Dutch opt for coal with carbon capture, not nuclear

The Netherlands will focus on developing cleaner coal plants and raising renewable energy output to cut carbon emissions rather than expanding its nuclear energy industry at present, the environment minister said.

While other European countries like Britain are taking a fresh look at nuclear power due to its credentials as a carbon free energy source, the Dutch government is sticking to an agreement to build no more nuclear plants during its mandate.

Despite a recent report from a Dutch advisory body urging the cabinet to reconsider nuclear power in 2010, Environment Minister Jacqueline Cramer said there were too many unresolved issues with the technology to make it attractive.

"Some aspects of nuclear energy are positive such as the carbon dioxide level, but the disadvantages are also enormous, such as the waste problem and the safety conditions," Cramer said in an interview with Reuters on Wednesday.
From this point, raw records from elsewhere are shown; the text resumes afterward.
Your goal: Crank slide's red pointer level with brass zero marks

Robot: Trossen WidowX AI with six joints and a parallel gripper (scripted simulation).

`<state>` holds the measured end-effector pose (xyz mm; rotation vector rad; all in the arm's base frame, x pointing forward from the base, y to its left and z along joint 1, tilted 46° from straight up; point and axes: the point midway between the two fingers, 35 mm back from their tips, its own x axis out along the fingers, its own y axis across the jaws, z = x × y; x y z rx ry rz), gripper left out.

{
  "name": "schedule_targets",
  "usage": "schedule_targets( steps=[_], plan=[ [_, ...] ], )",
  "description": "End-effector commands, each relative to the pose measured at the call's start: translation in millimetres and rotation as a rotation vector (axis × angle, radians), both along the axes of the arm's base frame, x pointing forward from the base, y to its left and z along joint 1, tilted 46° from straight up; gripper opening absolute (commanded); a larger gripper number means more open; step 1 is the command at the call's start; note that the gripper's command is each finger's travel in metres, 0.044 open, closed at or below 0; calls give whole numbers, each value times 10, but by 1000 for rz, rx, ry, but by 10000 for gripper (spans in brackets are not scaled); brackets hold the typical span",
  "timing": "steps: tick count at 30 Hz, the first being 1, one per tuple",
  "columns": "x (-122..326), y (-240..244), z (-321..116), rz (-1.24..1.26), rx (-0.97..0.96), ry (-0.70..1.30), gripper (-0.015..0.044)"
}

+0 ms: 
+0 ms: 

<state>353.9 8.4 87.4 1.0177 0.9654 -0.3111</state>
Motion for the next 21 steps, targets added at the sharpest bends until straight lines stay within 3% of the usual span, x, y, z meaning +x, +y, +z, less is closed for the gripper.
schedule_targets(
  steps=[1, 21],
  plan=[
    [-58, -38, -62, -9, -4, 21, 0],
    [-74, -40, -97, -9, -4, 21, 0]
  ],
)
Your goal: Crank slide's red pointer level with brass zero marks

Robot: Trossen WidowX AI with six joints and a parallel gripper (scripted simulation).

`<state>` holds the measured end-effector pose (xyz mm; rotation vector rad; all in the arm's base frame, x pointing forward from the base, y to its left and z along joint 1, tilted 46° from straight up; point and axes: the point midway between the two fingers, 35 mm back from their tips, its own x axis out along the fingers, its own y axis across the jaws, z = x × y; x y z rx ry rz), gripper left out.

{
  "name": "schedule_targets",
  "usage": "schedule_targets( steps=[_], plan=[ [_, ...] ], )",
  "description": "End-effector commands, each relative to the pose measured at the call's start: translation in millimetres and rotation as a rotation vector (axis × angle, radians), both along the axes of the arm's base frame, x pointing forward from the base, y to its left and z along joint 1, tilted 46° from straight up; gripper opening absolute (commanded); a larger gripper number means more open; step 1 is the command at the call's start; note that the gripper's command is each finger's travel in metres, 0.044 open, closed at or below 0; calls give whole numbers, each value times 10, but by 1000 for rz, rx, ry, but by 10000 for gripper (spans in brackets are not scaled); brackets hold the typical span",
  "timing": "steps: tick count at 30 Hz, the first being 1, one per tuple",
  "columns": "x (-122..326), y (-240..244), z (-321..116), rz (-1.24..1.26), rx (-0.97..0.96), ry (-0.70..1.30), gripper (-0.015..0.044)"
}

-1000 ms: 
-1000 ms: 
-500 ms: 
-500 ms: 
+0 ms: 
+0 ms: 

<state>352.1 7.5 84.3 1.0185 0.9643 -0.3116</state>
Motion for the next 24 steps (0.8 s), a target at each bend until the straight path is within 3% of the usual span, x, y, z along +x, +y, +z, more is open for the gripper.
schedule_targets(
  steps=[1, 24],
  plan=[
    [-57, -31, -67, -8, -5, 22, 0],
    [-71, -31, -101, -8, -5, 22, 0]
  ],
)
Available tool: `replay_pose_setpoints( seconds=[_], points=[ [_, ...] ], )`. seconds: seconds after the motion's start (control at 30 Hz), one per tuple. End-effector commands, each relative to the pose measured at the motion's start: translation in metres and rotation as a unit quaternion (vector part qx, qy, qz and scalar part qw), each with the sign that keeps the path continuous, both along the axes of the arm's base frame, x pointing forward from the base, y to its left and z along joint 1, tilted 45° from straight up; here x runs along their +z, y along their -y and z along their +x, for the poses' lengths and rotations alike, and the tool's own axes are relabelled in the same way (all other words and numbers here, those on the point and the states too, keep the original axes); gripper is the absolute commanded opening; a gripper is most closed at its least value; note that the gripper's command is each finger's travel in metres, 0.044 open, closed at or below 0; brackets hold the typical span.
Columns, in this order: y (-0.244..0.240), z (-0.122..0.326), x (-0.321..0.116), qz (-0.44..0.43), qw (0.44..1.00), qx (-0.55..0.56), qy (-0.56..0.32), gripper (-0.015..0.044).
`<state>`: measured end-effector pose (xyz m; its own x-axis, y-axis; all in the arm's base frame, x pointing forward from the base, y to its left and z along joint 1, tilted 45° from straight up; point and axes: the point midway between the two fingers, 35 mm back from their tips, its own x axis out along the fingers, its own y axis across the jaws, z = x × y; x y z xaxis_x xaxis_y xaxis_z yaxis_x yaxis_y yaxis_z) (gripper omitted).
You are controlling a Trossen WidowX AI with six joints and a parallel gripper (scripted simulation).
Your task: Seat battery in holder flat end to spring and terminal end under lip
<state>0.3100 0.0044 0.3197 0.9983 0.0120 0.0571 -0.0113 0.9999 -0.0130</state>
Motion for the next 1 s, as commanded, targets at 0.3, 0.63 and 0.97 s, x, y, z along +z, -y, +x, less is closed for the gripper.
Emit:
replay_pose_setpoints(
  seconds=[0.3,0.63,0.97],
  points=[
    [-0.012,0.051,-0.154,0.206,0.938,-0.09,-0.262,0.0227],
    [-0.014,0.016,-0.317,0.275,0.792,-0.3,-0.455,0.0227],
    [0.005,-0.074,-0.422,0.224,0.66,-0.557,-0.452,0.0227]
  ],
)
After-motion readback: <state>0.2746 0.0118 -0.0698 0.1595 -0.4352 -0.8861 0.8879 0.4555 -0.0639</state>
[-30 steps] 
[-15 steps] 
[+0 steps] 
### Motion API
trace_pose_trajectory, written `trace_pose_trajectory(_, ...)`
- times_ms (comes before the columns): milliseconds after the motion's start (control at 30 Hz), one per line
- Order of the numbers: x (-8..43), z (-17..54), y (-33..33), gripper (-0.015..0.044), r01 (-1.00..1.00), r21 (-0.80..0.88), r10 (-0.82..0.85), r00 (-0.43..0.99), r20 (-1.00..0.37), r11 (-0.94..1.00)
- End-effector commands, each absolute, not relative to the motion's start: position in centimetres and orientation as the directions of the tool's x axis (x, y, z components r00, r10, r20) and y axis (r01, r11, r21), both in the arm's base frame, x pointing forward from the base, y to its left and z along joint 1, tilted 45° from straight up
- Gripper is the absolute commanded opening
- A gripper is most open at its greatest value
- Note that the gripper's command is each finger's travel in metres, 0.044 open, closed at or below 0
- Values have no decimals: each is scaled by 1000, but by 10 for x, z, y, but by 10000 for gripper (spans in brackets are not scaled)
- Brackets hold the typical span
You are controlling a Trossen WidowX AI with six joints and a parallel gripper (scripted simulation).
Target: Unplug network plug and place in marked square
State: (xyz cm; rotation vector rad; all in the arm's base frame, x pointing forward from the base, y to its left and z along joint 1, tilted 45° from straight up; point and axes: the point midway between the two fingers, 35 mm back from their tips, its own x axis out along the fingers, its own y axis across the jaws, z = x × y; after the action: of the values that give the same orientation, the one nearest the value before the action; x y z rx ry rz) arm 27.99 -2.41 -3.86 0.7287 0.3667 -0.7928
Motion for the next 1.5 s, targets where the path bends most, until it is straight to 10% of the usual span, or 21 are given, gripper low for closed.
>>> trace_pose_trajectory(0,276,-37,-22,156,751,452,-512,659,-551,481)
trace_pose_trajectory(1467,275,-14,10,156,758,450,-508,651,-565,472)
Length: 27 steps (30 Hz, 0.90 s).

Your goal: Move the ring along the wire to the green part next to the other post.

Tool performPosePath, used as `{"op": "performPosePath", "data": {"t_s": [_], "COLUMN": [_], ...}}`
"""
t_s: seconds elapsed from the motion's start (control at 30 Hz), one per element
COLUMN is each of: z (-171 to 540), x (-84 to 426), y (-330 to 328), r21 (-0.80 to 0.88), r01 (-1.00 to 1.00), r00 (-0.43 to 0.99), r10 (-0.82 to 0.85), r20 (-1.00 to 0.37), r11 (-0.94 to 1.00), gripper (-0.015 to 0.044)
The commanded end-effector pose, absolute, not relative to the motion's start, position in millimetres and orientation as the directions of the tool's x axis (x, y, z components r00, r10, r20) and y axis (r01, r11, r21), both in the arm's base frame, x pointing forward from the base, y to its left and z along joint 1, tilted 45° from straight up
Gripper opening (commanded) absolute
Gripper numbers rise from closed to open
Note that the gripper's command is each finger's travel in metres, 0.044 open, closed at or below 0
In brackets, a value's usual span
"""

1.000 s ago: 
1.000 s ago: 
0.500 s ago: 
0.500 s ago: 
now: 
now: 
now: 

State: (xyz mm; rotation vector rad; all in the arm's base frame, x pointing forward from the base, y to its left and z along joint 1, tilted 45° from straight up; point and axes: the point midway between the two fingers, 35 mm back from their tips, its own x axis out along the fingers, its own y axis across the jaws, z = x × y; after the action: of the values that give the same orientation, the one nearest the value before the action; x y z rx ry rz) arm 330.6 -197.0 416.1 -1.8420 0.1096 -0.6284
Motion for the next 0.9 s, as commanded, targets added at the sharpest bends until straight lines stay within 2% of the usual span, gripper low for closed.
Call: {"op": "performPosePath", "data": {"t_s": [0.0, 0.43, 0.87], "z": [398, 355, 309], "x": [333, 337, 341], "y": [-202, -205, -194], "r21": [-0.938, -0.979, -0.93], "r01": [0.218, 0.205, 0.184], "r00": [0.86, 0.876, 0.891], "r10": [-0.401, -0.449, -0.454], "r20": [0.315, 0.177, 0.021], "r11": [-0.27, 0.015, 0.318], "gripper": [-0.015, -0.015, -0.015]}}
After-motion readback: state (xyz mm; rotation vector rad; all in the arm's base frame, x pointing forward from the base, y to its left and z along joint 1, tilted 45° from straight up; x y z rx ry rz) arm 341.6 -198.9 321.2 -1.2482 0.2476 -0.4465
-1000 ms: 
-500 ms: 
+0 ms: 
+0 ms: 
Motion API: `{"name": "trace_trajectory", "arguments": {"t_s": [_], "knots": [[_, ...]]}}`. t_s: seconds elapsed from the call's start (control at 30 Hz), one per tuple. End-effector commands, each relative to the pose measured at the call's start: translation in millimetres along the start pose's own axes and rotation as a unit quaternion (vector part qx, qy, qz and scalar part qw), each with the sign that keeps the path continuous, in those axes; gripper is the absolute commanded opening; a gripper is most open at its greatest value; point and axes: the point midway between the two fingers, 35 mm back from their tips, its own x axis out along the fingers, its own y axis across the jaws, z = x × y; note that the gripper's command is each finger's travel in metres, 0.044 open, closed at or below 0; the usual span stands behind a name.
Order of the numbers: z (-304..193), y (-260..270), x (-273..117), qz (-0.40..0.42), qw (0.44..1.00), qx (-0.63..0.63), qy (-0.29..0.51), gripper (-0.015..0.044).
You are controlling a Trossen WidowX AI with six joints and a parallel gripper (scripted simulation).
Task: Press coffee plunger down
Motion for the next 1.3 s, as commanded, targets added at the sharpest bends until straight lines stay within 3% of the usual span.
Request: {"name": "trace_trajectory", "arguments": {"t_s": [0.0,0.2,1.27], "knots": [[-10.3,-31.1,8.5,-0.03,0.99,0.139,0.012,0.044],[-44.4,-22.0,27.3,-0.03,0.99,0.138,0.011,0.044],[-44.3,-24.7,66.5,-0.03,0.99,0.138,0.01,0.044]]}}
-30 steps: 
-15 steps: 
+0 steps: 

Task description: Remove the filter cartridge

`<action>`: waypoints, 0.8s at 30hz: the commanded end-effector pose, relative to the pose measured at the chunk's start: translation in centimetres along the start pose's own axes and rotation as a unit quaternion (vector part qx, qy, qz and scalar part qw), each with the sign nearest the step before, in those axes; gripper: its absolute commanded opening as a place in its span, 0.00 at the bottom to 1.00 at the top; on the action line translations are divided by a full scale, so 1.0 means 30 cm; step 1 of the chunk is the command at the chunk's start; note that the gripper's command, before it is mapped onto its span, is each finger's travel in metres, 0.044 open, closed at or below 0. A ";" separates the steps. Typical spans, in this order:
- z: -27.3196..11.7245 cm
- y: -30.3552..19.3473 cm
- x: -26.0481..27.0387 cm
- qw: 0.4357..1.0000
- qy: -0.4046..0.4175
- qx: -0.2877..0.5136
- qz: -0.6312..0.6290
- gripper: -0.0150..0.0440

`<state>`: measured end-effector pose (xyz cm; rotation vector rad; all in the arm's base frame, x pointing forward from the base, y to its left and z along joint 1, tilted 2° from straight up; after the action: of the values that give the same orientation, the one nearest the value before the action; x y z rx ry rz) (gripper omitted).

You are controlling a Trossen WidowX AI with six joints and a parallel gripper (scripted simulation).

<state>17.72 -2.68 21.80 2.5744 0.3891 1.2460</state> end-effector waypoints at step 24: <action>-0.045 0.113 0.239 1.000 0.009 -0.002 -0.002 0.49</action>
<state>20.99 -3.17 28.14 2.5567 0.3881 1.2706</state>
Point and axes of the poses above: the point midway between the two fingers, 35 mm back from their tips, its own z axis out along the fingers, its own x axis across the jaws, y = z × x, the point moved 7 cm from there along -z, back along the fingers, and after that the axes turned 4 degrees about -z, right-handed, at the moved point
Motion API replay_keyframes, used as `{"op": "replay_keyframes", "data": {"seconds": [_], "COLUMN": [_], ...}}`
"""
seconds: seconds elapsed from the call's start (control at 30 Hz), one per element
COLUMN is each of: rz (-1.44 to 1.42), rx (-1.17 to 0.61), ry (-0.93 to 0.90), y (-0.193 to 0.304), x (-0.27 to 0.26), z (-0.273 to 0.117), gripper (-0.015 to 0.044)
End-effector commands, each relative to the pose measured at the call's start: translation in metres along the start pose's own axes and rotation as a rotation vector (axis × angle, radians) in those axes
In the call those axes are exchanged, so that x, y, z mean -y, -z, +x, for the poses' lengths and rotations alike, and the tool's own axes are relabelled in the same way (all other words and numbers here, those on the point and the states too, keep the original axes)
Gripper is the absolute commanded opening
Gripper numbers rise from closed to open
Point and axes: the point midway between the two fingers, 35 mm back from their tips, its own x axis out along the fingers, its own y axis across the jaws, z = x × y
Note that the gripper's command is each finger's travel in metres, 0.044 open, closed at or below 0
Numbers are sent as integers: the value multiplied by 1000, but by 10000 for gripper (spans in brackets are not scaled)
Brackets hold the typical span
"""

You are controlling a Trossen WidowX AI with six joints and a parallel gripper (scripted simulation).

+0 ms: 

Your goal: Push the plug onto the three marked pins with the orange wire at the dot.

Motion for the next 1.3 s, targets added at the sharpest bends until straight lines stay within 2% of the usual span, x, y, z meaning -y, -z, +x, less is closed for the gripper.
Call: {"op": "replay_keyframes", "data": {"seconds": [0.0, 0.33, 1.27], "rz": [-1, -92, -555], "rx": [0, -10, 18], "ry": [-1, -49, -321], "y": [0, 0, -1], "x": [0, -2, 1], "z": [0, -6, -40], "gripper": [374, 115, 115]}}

Bowing to pressure from environmentalists and the wider public, Dutch authorities have phased out all nuclear power stations except for one, the Borssele plant, which is due to stay operational until 2033.

Cramer said the Netherlands was focusing on developing carbon capture and storage (CCS) techniques to build cleaner coal plants, along with increasing its production from renewable energy sources such as wind, solar and biomass.

CCS is a pioneering technology which involves trapping carbon dioxide (CO2) emissions from industrial processes, such as power generation from fossil fuels, and piping them underground or offshore below the seabed.